* EXERCISE
For the entries below, report every line that includes the word "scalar".

* DATA SUPPLIED
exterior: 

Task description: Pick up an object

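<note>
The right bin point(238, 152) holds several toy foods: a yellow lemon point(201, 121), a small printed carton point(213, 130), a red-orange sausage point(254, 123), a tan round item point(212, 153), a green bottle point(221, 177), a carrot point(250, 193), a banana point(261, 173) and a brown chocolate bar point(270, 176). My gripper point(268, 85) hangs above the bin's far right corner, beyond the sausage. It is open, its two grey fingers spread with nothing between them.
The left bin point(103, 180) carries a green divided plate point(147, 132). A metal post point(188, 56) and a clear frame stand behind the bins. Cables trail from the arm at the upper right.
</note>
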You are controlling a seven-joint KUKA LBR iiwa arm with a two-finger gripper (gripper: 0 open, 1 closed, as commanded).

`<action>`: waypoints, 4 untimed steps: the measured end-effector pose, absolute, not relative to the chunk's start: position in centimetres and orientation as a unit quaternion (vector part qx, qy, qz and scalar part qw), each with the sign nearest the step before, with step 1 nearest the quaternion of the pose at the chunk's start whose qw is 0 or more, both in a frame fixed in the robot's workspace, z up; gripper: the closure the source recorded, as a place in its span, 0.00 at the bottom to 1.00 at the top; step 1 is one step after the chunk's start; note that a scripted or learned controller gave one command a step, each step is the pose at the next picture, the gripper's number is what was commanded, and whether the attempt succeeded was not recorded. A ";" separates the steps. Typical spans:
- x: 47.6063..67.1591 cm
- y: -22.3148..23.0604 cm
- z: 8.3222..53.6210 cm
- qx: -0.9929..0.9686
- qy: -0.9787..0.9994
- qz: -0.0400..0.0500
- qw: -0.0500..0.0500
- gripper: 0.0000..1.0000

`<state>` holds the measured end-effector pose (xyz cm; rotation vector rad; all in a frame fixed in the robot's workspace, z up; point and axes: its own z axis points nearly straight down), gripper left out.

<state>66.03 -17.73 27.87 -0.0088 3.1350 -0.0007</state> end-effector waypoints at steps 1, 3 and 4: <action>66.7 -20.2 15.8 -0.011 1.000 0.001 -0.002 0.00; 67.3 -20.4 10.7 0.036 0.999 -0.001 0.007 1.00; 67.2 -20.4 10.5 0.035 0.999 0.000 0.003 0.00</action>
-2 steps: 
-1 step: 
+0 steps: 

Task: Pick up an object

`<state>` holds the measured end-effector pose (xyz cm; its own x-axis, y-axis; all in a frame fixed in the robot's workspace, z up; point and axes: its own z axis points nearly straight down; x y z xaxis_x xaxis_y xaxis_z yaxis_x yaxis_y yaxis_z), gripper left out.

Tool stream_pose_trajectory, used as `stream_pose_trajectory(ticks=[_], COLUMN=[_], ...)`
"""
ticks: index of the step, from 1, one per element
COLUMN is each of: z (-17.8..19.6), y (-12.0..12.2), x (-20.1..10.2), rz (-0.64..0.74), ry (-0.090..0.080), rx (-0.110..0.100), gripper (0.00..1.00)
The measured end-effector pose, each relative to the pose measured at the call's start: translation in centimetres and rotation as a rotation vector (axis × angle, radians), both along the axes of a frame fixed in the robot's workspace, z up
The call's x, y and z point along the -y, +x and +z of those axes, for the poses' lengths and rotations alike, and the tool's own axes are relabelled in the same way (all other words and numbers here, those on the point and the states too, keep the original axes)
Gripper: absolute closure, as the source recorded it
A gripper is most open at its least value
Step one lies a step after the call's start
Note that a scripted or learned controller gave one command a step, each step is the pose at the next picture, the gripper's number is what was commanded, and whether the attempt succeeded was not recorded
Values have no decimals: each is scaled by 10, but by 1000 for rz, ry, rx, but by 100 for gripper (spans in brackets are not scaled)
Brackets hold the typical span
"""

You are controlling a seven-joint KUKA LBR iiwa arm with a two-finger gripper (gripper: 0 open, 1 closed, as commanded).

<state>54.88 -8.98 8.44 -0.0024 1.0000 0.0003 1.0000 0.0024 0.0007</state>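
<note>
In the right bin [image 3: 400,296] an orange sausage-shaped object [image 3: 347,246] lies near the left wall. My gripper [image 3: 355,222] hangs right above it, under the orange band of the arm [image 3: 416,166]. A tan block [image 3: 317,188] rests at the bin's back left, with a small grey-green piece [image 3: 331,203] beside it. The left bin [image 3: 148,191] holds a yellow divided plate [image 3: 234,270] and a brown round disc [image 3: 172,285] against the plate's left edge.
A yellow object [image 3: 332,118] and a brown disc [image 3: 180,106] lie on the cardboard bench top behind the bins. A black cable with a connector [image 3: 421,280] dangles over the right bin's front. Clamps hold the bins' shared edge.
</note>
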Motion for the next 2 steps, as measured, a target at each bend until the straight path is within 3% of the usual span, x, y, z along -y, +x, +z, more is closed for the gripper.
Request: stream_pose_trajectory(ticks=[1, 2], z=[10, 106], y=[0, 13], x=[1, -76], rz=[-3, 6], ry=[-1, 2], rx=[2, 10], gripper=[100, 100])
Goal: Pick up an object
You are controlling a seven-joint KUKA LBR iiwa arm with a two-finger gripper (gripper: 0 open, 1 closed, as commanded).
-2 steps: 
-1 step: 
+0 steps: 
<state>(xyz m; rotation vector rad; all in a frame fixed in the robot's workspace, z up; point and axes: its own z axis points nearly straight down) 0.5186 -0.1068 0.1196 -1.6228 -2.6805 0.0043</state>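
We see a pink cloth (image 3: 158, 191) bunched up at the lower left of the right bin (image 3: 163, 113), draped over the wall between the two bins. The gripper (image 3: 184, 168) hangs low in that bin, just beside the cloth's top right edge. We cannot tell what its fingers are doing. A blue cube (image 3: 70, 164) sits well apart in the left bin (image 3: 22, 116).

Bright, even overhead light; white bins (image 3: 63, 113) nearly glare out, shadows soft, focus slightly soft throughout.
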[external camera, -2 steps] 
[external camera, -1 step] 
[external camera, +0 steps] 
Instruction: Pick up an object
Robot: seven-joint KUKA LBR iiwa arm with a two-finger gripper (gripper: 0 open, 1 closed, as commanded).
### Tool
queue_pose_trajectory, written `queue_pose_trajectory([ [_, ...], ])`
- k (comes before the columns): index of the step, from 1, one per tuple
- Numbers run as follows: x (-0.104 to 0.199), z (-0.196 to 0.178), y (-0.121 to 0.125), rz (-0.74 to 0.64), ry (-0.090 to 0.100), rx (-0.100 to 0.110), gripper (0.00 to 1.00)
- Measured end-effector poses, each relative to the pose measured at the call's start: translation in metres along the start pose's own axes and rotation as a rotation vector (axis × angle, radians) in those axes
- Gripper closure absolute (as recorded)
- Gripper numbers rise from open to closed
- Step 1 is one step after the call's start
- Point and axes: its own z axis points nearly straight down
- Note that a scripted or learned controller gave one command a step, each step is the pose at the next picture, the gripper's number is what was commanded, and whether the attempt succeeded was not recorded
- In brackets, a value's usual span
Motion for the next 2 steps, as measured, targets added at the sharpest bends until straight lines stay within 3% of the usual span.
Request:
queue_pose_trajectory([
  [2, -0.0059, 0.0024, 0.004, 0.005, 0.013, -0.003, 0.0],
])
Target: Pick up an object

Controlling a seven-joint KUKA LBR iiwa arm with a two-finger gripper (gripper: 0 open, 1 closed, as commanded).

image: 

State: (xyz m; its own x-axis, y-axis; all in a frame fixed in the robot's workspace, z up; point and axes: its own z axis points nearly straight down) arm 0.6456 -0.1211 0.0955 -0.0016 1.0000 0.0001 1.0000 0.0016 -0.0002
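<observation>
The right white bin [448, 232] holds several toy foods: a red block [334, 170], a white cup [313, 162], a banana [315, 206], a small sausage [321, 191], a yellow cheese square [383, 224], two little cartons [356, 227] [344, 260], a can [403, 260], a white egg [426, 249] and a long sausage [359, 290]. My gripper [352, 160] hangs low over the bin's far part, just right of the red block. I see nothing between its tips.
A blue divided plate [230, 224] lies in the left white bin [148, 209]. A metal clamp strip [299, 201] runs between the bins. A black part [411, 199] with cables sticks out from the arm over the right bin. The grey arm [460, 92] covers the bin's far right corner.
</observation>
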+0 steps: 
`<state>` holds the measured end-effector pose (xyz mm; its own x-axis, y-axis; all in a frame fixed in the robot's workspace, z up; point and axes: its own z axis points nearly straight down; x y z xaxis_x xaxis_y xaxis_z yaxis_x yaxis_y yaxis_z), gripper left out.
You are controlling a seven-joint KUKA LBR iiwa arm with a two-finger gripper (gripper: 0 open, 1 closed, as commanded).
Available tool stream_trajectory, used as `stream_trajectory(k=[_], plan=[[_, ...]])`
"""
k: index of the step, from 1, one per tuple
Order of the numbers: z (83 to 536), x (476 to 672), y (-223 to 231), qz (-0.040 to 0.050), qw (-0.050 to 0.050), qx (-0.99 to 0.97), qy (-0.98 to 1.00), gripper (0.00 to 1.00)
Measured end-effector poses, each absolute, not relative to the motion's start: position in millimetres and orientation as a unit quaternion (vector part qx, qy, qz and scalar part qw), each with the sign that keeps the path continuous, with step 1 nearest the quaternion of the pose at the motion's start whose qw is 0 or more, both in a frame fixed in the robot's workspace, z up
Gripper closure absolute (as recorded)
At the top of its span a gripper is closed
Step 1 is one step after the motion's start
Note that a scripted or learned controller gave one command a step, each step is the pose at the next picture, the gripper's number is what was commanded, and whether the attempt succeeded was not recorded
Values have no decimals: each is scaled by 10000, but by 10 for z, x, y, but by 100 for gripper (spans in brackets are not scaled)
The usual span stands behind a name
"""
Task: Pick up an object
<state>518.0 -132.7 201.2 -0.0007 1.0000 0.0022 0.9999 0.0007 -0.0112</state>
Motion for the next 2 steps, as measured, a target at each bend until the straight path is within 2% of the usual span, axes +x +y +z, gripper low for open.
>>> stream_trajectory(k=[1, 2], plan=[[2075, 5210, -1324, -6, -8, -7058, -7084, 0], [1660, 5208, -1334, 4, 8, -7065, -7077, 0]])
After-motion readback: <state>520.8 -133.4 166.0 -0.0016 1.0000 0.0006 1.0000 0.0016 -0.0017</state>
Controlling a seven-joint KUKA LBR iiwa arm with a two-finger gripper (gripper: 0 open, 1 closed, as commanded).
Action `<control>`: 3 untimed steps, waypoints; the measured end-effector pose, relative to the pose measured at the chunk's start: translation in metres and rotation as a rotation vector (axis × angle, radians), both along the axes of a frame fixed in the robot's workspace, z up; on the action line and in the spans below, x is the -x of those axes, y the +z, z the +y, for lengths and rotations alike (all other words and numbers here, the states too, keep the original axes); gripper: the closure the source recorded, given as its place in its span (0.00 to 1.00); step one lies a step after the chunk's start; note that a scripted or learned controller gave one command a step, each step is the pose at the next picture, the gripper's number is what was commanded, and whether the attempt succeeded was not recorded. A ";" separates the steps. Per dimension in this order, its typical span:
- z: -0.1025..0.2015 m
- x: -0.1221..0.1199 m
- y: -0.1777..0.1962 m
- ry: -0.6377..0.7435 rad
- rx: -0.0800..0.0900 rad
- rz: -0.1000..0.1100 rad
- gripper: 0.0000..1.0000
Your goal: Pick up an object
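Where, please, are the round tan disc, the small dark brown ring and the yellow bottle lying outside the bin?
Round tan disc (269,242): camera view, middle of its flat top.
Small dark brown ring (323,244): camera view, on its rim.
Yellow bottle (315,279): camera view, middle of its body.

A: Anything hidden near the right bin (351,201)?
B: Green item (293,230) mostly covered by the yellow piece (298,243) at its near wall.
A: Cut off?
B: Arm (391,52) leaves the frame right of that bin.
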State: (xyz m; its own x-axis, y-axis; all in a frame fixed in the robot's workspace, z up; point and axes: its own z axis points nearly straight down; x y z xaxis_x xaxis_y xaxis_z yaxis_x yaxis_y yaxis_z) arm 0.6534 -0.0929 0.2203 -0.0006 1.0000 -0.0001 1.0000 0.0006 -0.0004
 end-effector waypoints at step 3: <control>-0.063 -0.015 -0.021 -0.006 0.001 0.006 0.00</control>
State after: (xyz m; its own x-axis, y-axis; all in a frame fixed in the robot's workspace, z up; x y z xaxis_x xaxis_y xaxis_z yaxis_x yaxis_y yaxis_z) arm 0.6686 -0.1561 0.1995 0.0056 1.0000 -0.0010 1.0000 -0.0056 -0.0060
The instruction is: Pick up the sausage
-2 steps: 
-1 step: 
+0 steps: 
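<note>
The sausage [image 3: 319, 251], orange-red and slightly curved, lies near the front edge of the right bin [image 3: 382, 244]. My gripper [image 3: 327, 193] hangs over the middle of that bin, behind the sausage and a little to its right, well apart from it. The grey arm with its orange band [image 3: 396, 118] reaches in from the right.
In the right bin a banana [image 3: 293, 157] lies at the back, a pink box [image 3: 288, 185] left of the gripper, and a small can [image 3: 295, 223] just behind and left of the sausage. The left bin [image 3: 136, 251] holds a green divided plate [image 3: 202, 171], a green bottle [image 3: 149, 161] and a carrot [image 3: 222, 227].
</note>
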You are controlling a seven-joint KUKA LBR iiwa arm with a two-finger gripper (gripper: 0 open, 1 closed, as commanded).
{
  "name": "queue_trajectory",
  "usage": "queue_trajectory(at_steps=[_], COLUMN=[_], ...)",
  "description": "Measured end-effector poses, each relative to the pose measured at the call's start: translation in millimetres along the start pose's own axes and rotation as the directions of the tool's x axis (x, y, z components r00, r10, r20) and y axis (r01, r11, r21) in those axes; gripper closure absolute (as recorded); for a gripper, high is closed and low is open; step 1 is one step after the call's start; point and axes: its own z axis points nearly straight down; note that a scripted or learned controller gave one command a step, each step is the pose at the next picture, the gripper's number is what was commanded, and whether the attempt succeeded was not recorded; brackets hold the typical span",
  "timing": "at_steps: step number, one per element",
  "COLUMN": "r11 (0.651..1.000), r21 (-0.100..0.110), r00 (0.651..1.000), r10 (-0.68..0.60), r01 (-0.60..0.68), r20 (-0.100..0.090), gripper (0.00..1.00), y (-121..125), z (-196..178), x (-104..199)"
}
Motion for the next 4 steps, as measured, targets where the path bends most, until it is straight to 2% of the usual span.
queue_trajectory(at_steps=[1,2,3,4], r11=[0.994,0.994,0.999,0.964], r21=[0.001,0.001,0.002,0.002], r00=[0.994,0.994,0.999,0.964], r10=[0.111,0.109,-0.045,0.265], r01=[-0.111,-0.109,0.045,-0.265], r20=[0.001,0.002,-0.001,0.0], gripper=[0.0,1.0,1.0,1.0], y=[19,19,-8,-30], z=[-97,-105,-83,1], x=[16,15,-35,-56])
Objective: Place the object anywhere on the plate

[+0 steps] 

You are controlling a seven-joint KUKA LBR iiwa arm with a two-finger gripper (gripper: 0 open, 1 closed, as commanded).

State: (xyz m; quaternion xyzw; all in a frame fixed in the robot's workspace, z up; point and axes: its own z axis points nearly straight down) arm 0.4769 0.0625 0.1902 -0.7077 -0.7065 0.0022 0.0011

* RESULT
`<action>`: waypoints, 4 untimed steps: the measured end-effector pose, absolute, not relative to the chunk's start: position in centimetres and orientation as a unit quaternion (vector part qx, qy, qz and scalar part qw), each with the sign nearest the step before, with step 1 nearest the quaternion of the pose at the chunk's start whose qw is 0 or more, both in a frame fixed in the robot's workspace, z up; gripper: the closure the source recorded, as a place in its span, 0.00 at the bottom to 1.00 at the top; step 1 is one step after the chunk's start; note that a scripted or learned controller gave one command a step, each step is the pose at the next picture, the gripper's number is what was commanded, and whether the attempt succeeded was not recorded. A ";" separates the steps. Typical spans:
Measured end-effector poses, each absolute, not relative to the motion's start: position in millimetres and orientation as a unit quaternion (vector part qx, qy, qz and scalar part qw), each with the sign that keeps the path continuous, with step 1 nearest the quaternion of the pose at the motion's start whose qw is 0 or more, both in a frame fixed in the robot's workspace, z up

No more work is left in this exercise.